## Problem to work on
A word-for-word copy of the records below is needed, without the images.

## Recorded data
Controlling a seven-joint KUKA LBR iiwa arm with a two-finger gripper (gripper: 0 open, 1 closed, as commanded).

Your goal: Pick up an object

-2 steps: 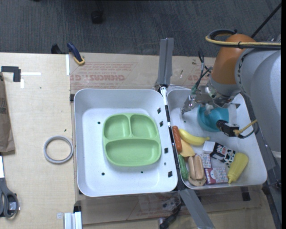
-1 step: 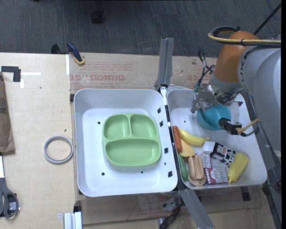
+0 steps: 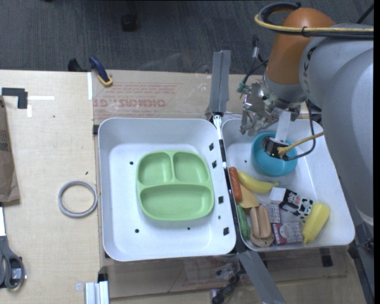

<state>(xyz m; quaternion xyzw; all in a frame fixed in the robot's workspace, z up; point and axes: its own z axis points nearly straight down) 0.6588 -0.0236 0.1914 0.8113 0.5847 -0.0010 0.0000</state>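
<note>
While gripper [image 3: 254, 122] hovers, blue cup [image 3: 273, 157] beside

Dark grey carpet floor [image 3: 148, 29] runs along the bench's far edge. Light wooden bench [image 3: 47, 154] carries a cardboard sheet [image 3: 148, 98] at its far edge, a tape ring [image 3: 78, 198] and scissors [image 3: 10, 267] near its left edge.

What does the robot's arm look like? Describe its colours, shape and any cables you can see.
The arm is thick, rounded and light grey, with an orange band above the wrist. A dark and yellow cable loops over the band. The gripper is a small grey metal assembly.
</note>
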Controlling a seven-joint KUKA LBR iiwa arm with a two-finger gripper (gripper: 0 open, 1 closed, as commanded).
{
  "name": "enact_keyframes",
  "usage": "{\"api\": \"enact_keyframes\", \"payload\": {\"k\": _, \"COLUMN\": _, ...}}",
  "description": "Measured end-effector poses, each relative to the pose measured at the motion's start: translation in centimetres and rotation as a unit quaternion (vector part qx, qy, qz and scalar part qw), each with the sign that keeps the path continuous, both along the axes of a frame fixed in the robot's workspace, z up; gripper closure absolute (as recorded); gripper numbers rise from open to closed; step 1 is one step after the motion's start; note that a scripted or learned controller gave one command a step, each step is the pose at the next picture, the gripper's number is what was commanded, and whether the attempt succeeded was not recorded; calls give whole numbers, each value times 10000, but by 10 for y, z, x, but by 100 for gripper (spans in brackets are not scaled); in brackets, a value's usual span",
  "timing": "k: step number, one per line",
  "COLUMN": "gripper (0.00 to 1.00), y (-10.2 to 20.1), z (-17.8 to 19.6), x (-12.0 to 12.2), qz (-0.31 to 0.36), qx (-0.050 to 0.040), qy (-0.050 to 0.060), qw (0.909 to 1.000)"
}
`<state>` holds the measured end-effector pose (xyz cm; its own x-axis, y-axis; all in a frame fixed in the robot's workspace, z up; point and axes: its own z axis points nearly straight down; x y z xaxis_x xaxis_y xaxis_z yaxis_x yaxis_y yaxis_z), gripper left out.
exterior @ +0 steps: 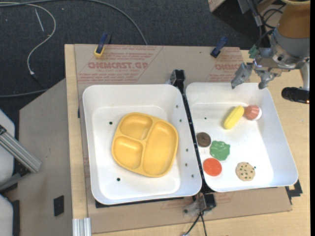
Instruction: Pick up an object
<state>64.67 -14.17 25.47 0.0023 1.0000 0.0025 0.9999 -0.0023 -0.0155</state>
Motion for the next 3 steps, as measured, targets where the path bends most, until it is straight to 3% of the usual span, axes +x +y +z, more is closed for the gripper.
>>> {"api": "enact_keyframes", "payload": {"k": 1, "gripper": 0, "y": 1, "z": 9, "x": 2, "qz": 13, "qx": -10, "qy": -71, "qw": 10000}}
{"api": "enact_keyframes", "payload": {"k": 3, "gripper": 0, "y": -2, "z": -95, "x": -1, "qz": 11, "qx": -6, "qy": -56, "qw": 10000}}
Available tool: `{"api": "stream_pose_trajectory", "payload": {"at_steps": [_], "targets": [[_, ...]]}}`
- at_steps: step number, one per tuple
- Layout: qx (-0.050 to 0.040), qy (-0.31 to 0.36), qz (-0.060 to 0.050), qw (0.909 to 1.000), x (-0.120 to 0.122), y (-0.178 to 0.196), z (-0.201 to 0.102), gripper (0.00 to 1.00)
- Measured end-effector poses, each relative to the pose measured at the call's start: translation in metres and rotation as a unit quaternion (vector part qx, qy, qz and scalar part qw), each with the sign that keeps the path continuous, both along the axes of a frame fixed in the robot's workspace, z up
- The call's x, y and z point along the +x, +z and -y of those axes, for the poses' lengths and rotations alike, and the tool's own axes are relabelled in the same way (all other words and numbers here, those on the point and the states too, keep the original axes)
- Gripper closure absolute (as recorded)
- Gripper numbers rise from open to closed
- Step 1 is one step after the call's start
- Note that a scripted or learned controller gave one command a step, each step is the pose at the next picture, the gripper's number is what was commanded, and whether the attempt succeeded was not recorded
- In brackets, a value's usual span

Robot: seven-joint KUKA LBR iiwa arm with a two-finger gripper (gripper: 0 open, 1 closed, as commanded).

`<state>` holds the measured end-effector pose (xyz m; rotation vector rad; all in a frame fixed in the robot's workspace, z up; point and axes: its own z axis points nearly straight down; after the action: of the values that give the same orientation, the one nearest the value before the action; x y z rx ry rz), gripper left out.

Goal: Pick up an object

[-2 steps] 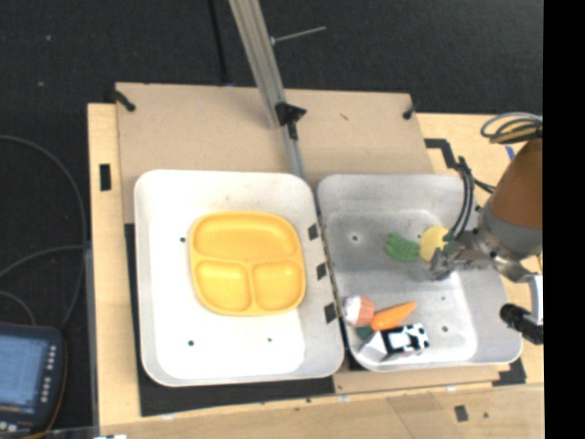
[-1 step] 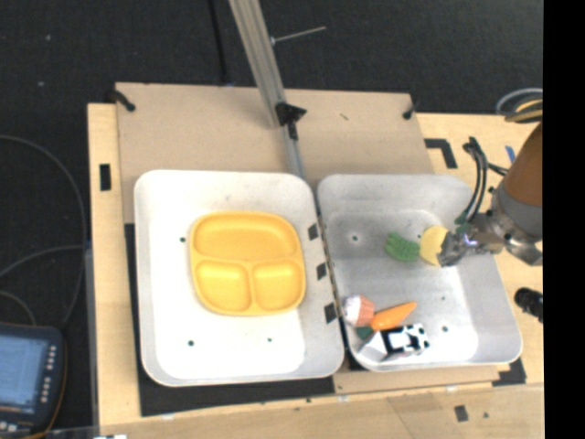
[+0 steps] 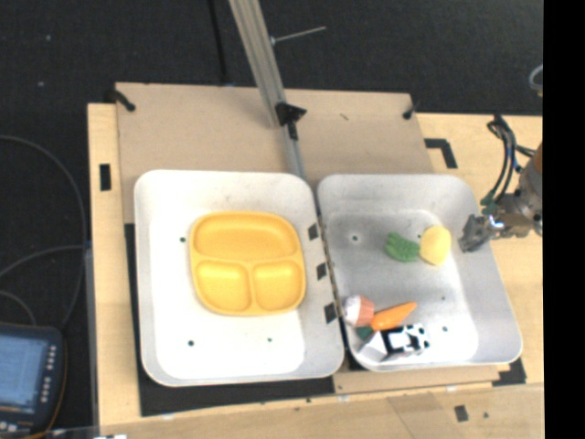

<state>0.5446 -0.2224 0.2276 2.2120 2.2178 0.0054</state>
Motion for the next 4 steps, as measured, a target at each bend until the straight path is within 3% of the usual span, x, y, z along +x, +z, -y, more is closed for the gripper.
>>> {"api": "stream_pose_trajectory", "payload": {"at_steps": [1,2,3,4], "targets": [[0.0013,0.001,-0.003,1.0,0.001,0.003,0.001,1.0],[0.0024,0.002,-0.003,1.0,0.011,0.006,-0.047,1.0],[0.0023,0.002,-0.004,1.0,0.006,0.002,-0.091,1.0],[0.0031,0.003,-0.004,1.0,0.011,0.005,-0.153,1.0]]}}
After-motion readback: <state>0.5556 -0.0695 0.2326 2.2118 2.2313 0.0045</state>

## Answer area
Controlling a seven-joint KUKA LBR iiwa arm with a two-finger gripper (gripper: 0 open, 1 closed, as commanded).

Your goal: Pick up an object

-2 steps: 
-1 step: 
+0 steps: 

<state>(xyz m; quaternion xyzw; all in a frame fixed in the robot's workspace, z up; point and axes: its own z axis points nearly straight down) 0.6588 -0.0236 0.1914 0.8113 0.5847 -0.0010 0.0000</state>
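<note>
While gripper [image 3: 254, 122] hovers, blue cup [image 3: 273, 157] beside

Dark grey carpet floor [image 3: 148, 29] runs along the bench's far edge. Light wooden bench [image 3: 47, 154] carries a cardboard sheet [image 3: 148, 98] at its far edge, a tape ring [image 3: 78, 198] and scissors [image 3: 10, 267] near its left edge.

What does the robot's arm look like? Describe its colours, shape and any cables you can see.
The arm is thick, rounded and light grey, with an orange band above the wrist. A dark and yellow cable loops over the band. The gripper is a small grey metal assembly.
</note>
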Controlling a seven-joint KUKA LBR iiwa arm with a two-finger gripper (gripper: 0 open, 1 closed, as commanded).
{
  "name": "enact_keyframes",
  "usage": "{\"api\": \"enact_keyframes\", \"payload\": {\"k\": _, \"COLUMN\": _, ...}}",
  "description": "Measured end-effector poses, each relative to the pose measured at the motion's start: translation in centimetres and rotation as a unit quaternion (vector part qx, qy, qz and scalar part qw), each with the sign that keeps the path continuous, both along the axes of a frame fixed in the robot's workspace, z up; gripper closure absolute (as recorded); gripper numbers rise from open to closed; step 1 is one step after the motion's start; note that a scripted or learned controller gave one command a step, each step is the pose at the next picture, the gripper's number is what was commanded, and whether the attempt succeeded was not recorded; calls give whole numbers, each value times 10000, but by 10 for y, z, x, but by 100 for gripper (spans in brackets are not scaled); in brackets, a value's usual span",
  "timing": "k: step number, one per line",
  "COLUMN": "gripper (0.00 to 1.00), y (-10.2 to 20.1), z (-17.8 to 19.6), x (-12.0 to 12.2), qz (-0.31 to 0.36), qx (-0.050 to 0.040), qy (-0.050 to 0.060), qw (0.909 to 1.000)"
}
`<state>` holds the measured end-effector pose (xyz cm; its own x-axis, y-axis; all in a frame fixed in the robot's workspace, z up; point and axes: its own z axis points nearly straight down; x y z xaxis_x xaxis_y xaxis_z yaxis_x yaxis_y yaxis_z), gripper left out.
exterior @ +0 steps: 
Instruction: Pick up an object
<state>64.67 -14.17 25.47 0.0023 1.0000 0.0025 0.9999 -0.0023 -0.0155</state>
Motion for the next 3 steps, as measured, targets where the path bends most, until it is straight to 3% of the usual span, axes +x +y +z, more is closed for the gripper.
>>> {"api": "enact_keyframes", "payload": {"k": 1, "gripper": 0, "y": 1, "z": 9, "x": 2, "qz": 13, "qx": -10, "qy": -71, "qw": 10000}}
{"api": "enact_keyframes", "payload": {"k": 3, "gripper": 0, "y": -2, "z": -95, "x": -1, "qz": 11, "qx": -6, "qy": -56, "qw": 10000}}
Available tool: `{"api": "stream_pose_trajectory", "payload": {"at_steps": [_], "targets": [[_, ...]]}}`
- at_steps: step number, one per tuple
- Layout: qx (-0.050 to 0.040), qy (-0.31 to 0.36), qz (-0.060 to 0.050), qw (0.909 to 1.000), x (-0.120 to 0.122), y (-0.178 to 0.196), z (-0.201 to 0.102), gripper (0.00 to 1.00)
- Measured end-effector poses, each relative to the pose measured at the call's start: translation in metres and rotation as a unit quaternion (vector part qx, qy, qz and scalar part qw), each with the sign that keeps the path continuous, both along the axes of a frame fixed in the robot's workspace, z up
- The call's x, y and z point along the +x, +z and -y of those axes, for the poses' lengths and rotations alike, and the tool's own axes are relabelled in the same way (all other words and numbers here, those on the point and the states too, keep the original axes)
- Gripper closure absolute (as recorded)
- Gripper numbers rise from open to closed
- Step 1 is one step after the call's start
- Note that a scripted or learned controller gave one command a step, each step is the pose at the next picture, the gripper's number is what was commanded, and whether the attempt succeeded was not recorded
- In brackets, a value's usual span

Robot: seven-joint KUKA LBR iiwa arm with a two-finger gripper (gripper: 0 open, 1 closed, as commanded).

`<state>` holds the measured end-effector pose (xyz m; rotation vector rad; all in a frame fixed in the robot's workspace, z up; point and axes: its own z axis points nearly straight down; after the action: of the values that give the same orientation, the one nearest the value before the action; x y z rx ry rz), gripper left out.

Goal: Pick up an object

[-2 steps] 
[-1 step] 
[+0 steps] 

<state>0.5446 -0.2224 0.2276 2.2120 2.2178 0.0054</state>
Motion for the next 4 steps, as measured, a target at each bend until the straight path is within 3% of the usual span, x, y, z along +x, +z, -y, more is closed for the gripper.
>>> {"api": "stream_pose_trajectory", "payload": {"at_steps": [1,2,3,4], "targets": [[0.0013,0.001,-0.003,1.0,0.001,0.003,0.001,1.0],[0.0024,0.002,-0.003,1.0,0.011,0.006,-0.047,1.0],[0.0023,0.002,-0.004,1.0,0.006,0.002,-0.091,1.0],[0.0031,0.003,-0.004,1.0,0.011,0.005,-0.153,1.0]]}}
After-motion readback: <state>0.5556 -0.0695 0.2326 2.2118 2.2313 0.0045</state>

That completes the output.